- _HOW TO COMPLETE THIS TASK_
Copy every entry. Do not alter a single word.
──────── INFORMATION SUPPLIED ────────
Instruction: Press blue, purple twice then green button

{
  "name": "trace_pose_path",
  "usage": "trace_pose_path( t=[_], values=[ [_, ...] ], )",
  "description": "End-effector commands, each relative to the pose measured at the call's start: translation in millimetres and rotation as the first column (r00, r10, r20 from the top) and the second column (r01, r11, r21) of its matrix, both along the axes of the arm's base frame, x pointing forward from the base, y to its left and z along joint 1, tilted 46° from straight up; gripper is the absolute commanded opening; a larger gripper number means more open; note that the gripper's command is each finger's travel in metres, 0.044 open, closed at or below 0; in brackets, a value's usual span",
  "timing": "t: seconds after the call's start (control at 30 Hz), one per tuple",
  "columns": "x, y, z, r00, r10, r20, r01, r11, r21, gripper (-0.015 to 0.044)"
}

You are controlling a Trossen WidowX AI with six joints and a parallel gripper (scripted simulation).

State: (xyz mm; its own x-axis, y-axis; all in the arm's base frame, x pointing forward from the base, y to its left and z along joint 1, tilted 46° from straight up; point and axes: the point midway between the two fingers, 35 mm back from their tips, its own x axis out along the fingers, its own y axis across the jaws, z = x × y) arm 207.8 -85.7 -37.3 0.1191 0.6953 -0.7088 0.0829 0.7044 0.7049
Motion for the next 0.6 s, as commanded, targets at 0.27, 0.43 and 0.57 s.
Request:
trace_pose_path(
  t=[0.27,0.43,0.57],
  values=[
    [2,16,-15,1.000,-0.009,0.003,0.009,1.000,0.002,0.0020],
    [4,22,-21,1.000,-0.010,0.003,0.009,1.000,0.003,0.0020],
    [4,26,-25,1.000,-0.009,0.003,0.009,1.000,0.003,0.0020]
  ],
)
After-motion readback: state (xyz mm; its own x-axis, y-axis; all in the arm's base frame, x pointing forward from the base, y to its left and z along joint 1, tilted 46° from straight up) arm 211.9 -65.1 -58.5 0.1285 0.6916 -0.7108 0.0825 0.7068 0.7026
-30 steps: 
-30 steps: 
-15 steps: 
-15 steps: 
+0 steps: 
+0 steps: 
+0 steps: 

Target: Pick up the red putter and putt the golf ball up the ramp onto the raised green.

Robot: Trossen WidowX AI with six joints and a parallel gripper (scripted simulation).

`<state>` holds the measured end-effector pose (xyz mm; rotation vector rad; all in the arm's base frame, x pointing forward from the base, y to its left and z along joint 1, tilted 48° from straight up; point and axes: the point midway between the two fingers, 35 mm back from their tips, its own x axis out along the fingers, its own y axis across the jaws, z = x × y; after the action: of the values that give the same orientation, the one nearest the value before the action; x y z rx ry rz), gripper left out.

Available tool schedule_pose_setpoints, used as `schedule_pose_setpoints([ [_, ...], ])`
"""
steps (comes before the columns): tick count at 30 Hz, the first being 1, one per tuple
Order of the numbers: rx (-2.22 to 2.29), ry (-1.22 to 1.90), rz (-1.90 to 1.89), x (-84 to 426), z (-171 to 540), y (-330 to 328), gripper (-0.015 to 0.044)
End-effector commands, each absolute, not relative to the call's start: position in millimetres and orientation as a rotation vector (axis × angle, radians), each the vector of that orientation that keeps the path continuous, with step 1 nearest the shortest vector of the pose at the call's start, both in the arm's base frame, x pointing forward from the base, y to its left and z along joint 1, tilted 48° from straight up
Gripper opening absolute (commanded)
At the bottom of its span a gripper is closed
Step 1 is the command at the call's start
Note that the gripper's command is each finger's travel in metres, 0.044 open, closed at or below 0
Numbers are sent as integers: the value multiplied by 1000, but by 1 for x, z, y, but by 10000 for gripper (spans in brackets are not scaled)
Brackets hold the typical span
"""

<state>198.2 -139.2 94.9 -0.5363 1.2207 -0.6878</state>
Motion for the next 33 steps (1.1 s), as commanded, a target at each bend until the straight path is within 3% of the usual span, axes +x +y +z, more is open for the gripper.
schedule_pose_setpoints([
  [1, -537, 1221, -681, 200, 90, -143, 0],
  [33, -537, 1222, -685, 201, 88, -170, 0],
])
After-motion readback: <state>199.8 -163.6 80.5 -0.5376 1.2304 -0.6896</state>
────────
- _WORKED SOLUTION_
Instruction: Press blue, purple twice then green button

{
  "name": "trace_pose_path",
  "usage": "trace_pose_path( t=[_], values=[ [_, ...] ], )",
  "description": "End-effector commands, each relative to the pose measured at the call's start: translation in millimetres and rotation as the first column (r00, r10, r20 from the top) and the second column (r01, r11, r21) of its matrix, both along the axes of the arm's base frame, x pointing forward from the base, y to its left and z along joint 1, tilted 46° from straight up; gripper is the absolute commanded opening; a larger gripper number means more open; note that the gripper's command is each finger's travel in metres, 0.044 open, closed at or below 0; in brackets, a value's usual span",
  "timing": "t: seconds after the call's start (control at 30 Hz), one per tuple",
  "columns": "x, y, z, r00, r10, r20, r01, r11, r21, gripper (-0.015 to 0.044)"
}

You are controlling a Trossen WidowX AI with six joints and a parallel gripper (scripted simulation).

State: (xyz mm; its own x-axis, y-axis; all in the arm's base frame, x pointing forward from the base, y to its left and z along joint 1, tilted 46° from straight up; point and axes: the point midway between the two fingers, 35 mm back from their tips, its own x axis out along the fingers, its own y axis across the jaws, z = x × y) arm 207.8 -85.7 -37.3 0.1191 0.6953 -0.7088 0.0829 0.7044 0.7049
Motion for the next 0.6 s, as commanded, targets at 0.27, 0.43 and 0.57 s.
Request:
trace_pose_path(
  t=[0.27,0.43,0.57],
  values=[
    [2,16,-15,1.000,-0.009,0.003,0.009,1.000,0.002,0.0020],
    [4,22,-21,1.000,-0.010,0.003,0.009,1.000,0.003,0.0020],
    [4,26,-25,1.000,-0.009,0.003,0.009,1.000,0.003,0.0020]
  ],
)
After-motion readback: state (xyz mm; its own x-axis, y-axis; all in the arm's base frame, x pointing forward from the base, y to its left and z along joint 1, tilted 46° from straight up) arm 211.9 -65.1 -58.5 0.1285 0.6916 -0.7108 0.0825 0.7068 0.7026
-30 steps: 
-30 steps: 
-15 steps: 
-15 steps: 
+0 steps: 
+0 steps: 
+0 steps: 

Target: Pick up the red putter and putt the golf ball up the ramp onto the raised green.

Robot: Trossen WidowX AI with six joints and a parallel gripper (scripted simulation).

`<state>` holds the measured end-effector pose (xyz mm; rotation vector rad; all in the arm's base frame, x pointing forward from the base, y to its left and z along joint 1, tilted 48° from straight up; point and axes: the point midway between the two fingers, 35 mm back from their tips, its own x axis out along the fingers, its own y axis across the jaws, z = x × y; after the action: of the values that give the same orientation, the one nearest the value before the action; x y z rx ry rz), gripper left out.

Available tool schedule_pose_setpoints, used as `schedule_pose_setpoints([ [_, ...], ])`
"""
steps (comes before the columns): tick count at 30 Hz, the first being 1, one per tuple
Order of the numbers: rx (-2.22 to 2.29), ry (-1.22 to 1.90), rz (-1.90 to 1.89), x (-84 to 426), z (-171 to 540), y (-330 to 328), gripper (-0.015 to 0.044)
End-effector commands, each absolute, not relative to the call's start: position in millimetres and orientation as a rotation vector (axis × angle, radians), each the vector of that orientation that keeps the path continuous, with step 1 nearest the shortest vector of the pose at the call's start, both in the arm's base frame, x pointing forward from the base, y to its left and z along joint 1, tilted 48° from straight up
Gripper opening absolute (commanded)
At the bottom of its span a gripper is closed
Step 1 is the command at the call's start
Note that the gripper's command is each finger's travel in metres, 0.044 open, closed at or below 0
Numbers are sent as integers: the value multiplied by 1000, but by 1 for x, z, y, but by 10000 for gripper (spans in brackets are not scaled)
Brackets hold the typical span
"""

<state>198.2 -139.2 94.9 -0.5363 1.2207 -0.6878</state>
Motion for the next 33 steps (1.1 s), as commanded, a target at each bend until the straight path is within 3% of the usual span, axes +x +y +z, more is open for the gripper.
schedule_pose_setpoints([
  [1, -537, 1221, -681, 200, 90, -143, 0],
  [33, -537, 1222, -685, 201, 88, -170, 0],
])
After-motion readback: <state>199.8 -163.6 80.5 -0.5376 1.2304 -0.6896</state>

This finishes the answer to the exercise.